Week 6: Plots and TextMate Grammars

This week’s plans were to essentially work on and implement the PLOT statement, and then to see how to update the TextMate Grammar and add in the new syntax.

Plots

Continuing from last week, we have auto-imports and an AST for Plots. With some little code generation, we can have a functioning PLOT statement.

Here’s the implementation I ended up choosing out of the 3 possible ways:

PARALLEL(OUTPUT(,,NAMED('<name>')),<module>.<function template>);

PARALLEL allows for the actions to be executed in parallel, or rather, parallel given the best ordering that the ECL Compiler finds.

The code generation section was added in using this above idea, and care was taken to not emit the plot statement if the plot method was not found (and also raise an error) – as in such a case no template for the function call would be found.

Let’s take this sample code for reference

import marks;

-- lets get all the average marks of each subject
counting = select DISTINCT subid,AVG(marks) as avgmarks from marks.marks group by subid;
// join this to get the subject names
marksJoined = select * from counting join marks.subs on counting.subid=marks.subs.subid;

output counting title marksAvg;
// filter out what we need for plotting

marksPlottable = select subname, avgmarks from marksJoined;
// some different plots
PLOT from marksPlottable title hello type bar;
PLOT from marksPlottable title hello2 type bubble;

Doing some sample codegeneration after implementation, we get this translation:

IMPORT Visualizer;
IMPORT marks;
__r_action_0 := FUNCTION
__r_action_1 := TABLE(marks.marks,{ subid,avgmarks := AVE(GROUP,marks) },subid);
__r_action_2 := DEDUP(__r_action_1,ALL);
RETURN __r_action_2;
END;
counting := __r_action_0;
__r_action_3 := FUNCTION
somesource := JOIN(counting,marks.subs,LEFT.subid = RIGHT.subid);
__r_action_4 := TABLE(somesource,{ somesource });
RETURN __r_action_4;
END;
marksJoined := __r_action_3;
OUTPUT(counting,,NAMED('marksAvg'));
__r_action_5 := FUNCTION
__r_action_6 := TABLE(marksJoined,{ subname,avgmarks });
RETURN __r_action_6;
END;
marksPlottable := __r_action_5;
PARALLEL(OUTPUT(marksPlottable,,NAMED('hello')),Visualizer.MultiD.bar('hello',,'hello'));
PARALLEL(OUTPUT(marksPlottable,,NAMED('hello2')),Visualizer.TwoD.Bubble('hello2',,'hello2'));

Submitting this job to the local cluster, we can browse the Visualizations by going over to the workunit’s ‘Resources’ tab.

And, we have plots!

TextMate Grammars

The current Grammar that is being used is from the Javascript version, and is a bit finicky.

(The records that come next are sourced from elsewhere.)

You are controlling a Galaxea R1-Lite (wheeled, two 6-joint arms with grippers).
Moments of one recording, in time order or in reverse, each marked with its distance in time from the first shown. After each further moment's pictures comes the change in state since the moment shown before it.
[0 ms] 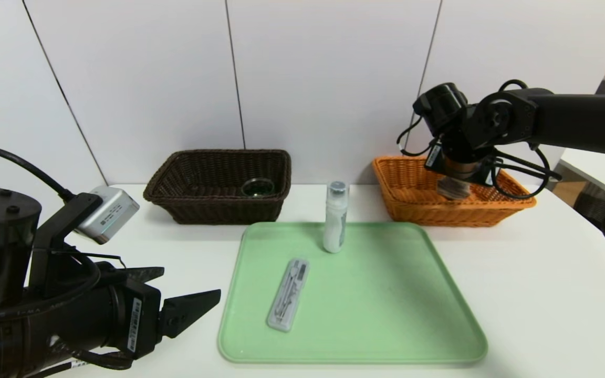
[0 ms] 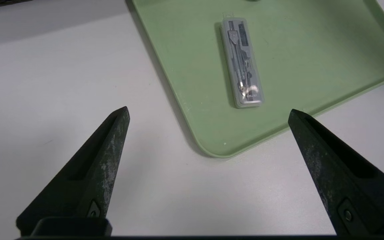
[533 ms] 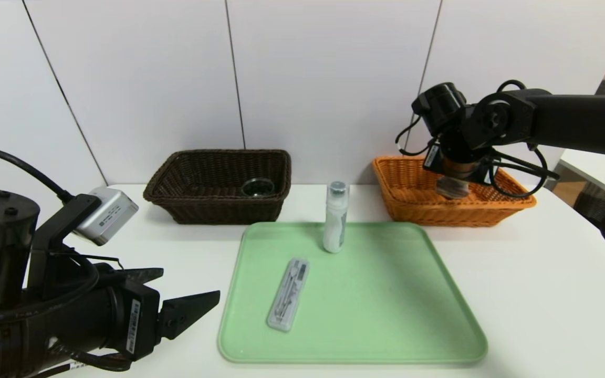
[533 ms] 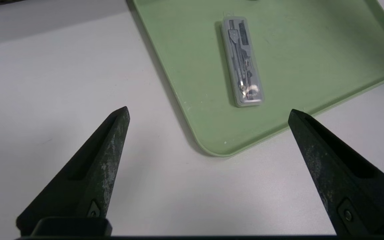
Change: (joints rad) left arm 0.001 -0.004 0.004 0.000 0.000 0.000; right arm 0.003 0.002 0.000 -0.016 -0.002 -0.034
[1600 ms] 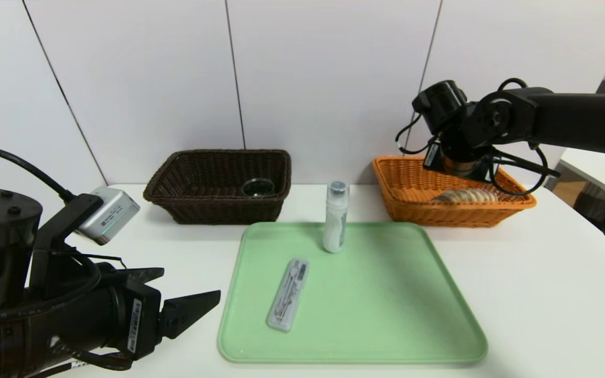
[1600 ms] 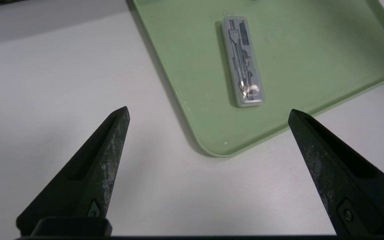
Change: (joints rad) left arm 0.000 0.005 -0.003 0.000 0.000 0.002; right arm 0.002 -0.012 0.000 -0.003 -0.004 -0.037
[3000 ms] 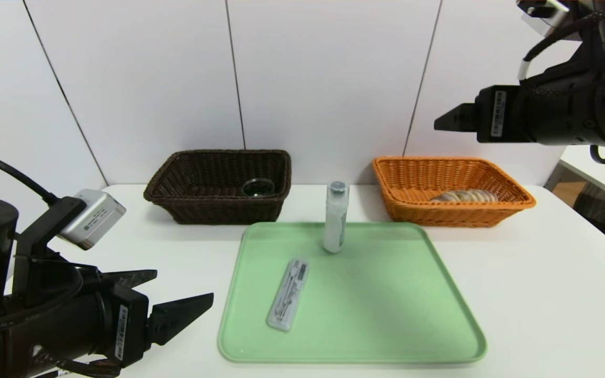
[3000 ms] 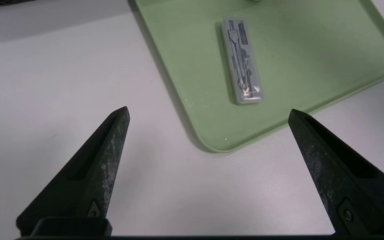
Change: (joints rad) left arm 0.000 -0.042 0.022 0.000 0.000 0.000; right arm 0.264 -0.631 0.439 -0.193 0.273 -0.409
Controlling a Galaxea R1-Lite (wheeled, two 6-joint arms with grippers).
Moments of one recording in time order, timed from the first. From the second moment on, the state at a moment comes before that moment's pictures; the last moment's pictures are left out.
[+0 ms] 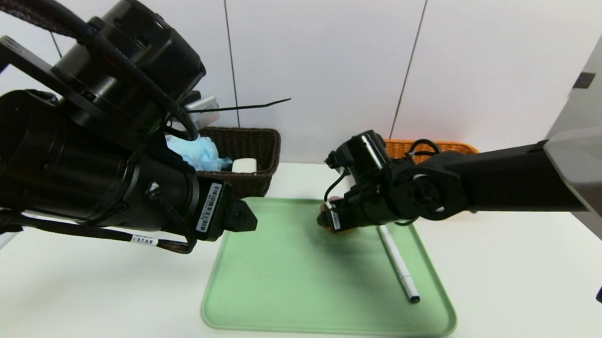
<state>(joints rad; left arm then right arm) -0.79 1.55 -1.49 0.78 0.25 -0.45 0.64 2.09 -1.48 0.22 -0.16 0.18</state>
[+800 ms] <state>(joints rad) -0.79 1.55 -1.50 0.77 0.25 -0.44 0.63 1.85 -1.44 0.23 -0.15 0.20</state>
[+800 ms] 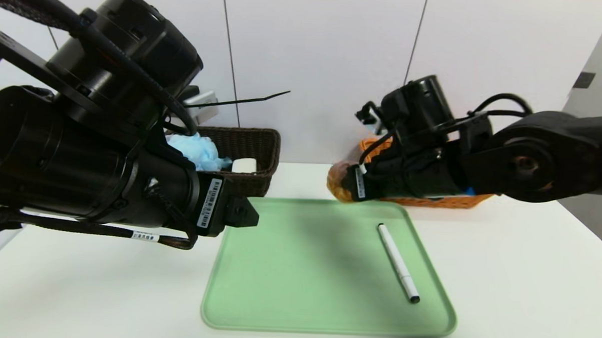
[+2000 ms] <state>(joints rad) -0.79 1.53 -1.49 0.77 0.25 -0.43 0.15 1.82 -1.43 0.08 -0.16 0.19</state>
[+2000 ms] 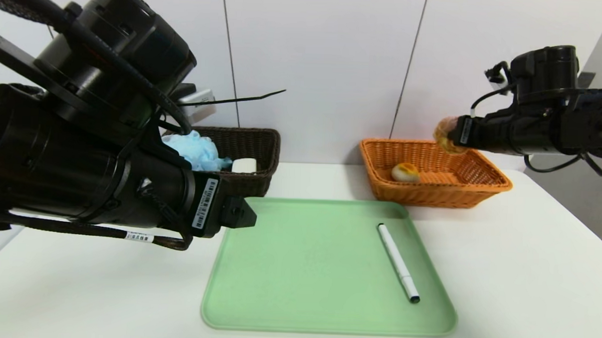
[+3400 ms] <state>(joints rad) -0.79 1.54 -1.49 0.77 0.25 -0.43 0.05 2.05 -1.50 0.02 -0.16 0.13</state>
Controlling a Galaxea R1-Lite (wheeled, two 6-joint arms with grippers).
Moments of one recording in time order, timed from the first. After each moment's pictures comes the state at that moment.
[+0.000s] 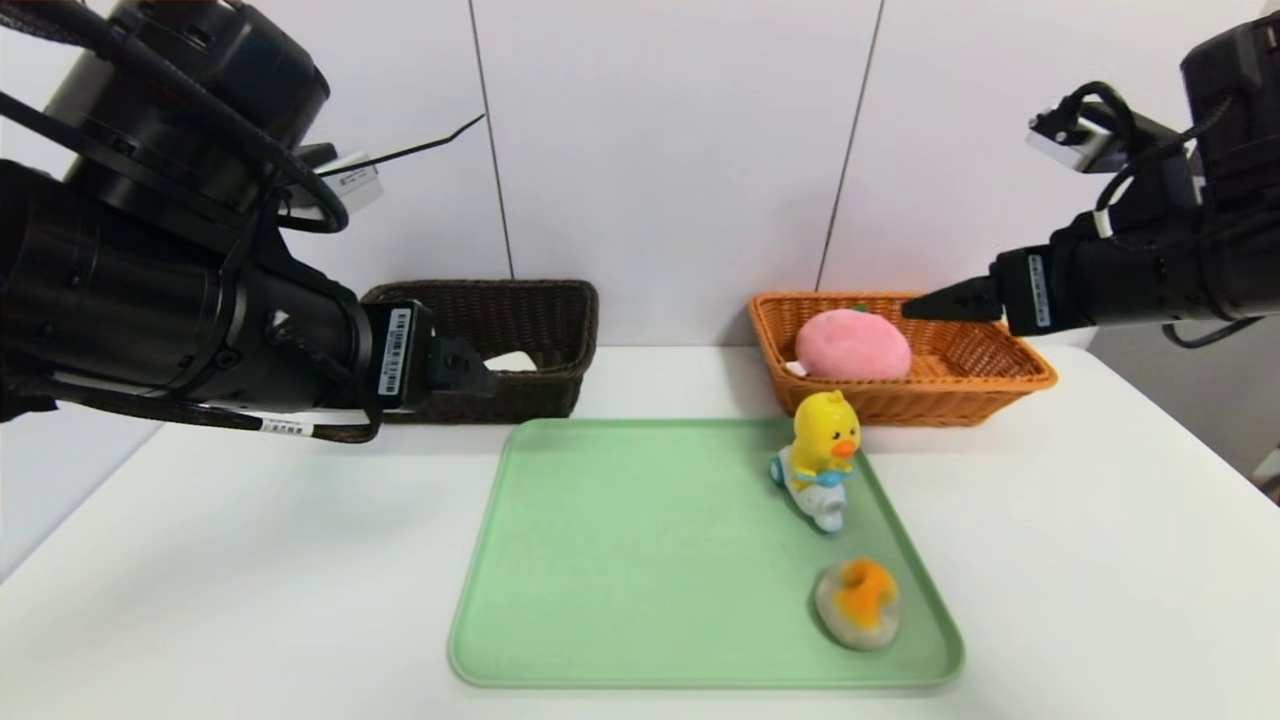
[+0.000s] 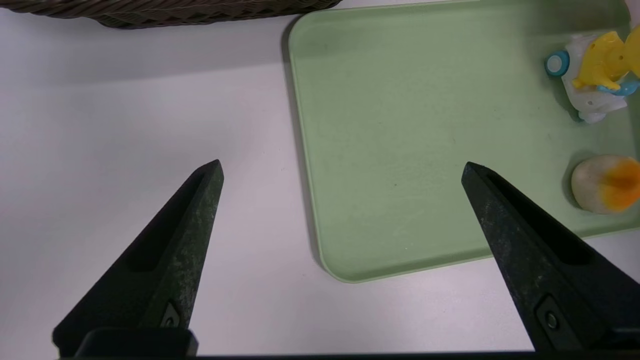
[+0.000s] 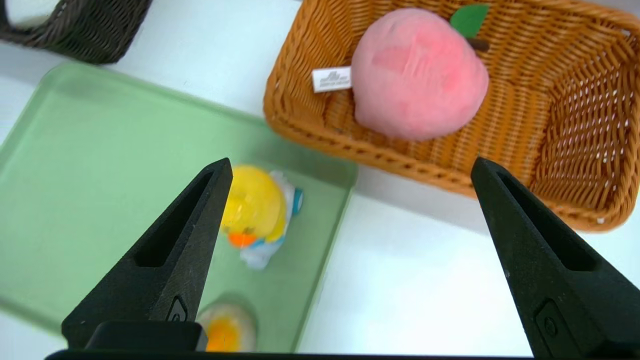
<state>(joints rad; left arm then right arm) -0.62 1.52 -1.50 0.71 0.26 -0.42 0.25 1.55 -1.39 0.38 0.10 -0.05</state>
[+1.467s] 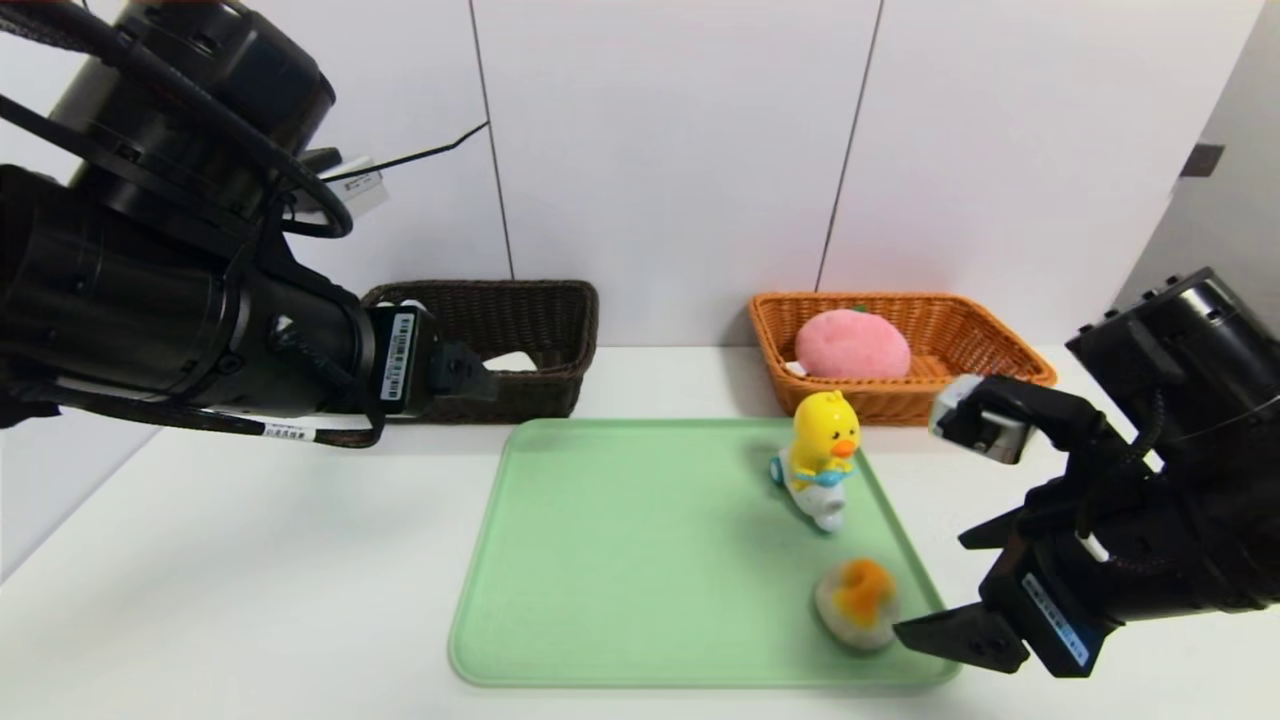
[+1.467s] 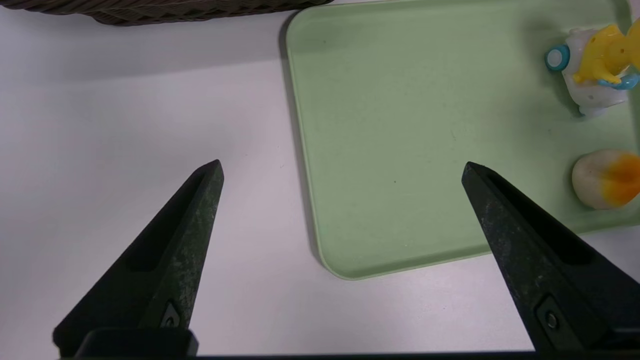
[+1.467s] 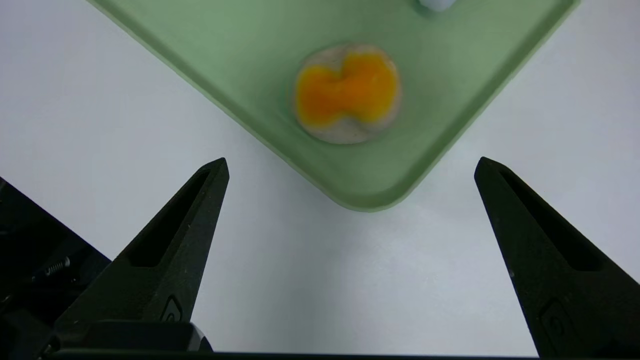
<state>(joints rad) -0.63 1.52 -1.50 0.71 0.26 -0.42 0.54 1.45 -1.00 0.53 0.10 -0.14</state>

When it was being set up, I used an approach similar to modelling a CFG – I mapped the ANTLR statements over to syntax mapping rules. That’s not the best idea.

I lookup and read a few grammars that were present for existing languages, giving some extra time to SQL. Turns out, most of them do not use that method above (Not a surprise to anyone).

When doing syntax highlighting, the developer also needs feedback as its being typed. If you wait for the whole statement to match, the whole statement will be in plain white until the ending ‘;’.

A much better way, is to recognize specific parts of the language, fast, and colour them accordingly.

Since HSQL has a lot of tokens, this is good and syntax highlighting can be done pretty effectively. Adding in the tokens for the language, we see some good highlighting, which the user can take advantage of as they are typing.

That took a while to get right, and as a result, this solves too issues at mind:

Performance and complexity: The regexes and captures were difficult, long and annoying to read. By just identifying and colouring the tokens, the grammar is much simpler, and easy to read (and maintain).
Tying into the ANTLR grammar: As the earlier TextMate grammar was identifying whole statements, the two grammars needed to be completely in sync, which is difficult considering the fact that the language is being actively worked on. Identifying token-wise simplifies things, and as we no longer dependent on the grammar, the grammar can be worked on and the syntax highlighting will still work very well. Only every now and then, new keywords that will be a part of the language need to be added into the TextMate grammar.

Wrapping up

Week 6 completes, and so do the midterm goals that we had planned for. The plan for the next week is roughly:

Decide on the plan ahead
Fix VSCode extension related bugs: Due to some breakage due to the addition of the File Providers in earlier weeks, quite a few bugsfixes have to be done for the HSQL extension.
Add in DISTRIBUTE BY to Select – This would correspond to DISTRIBUTE in ECL
Investigate grammar for WRITE TO variant of the OUTPUT statement for writing to files.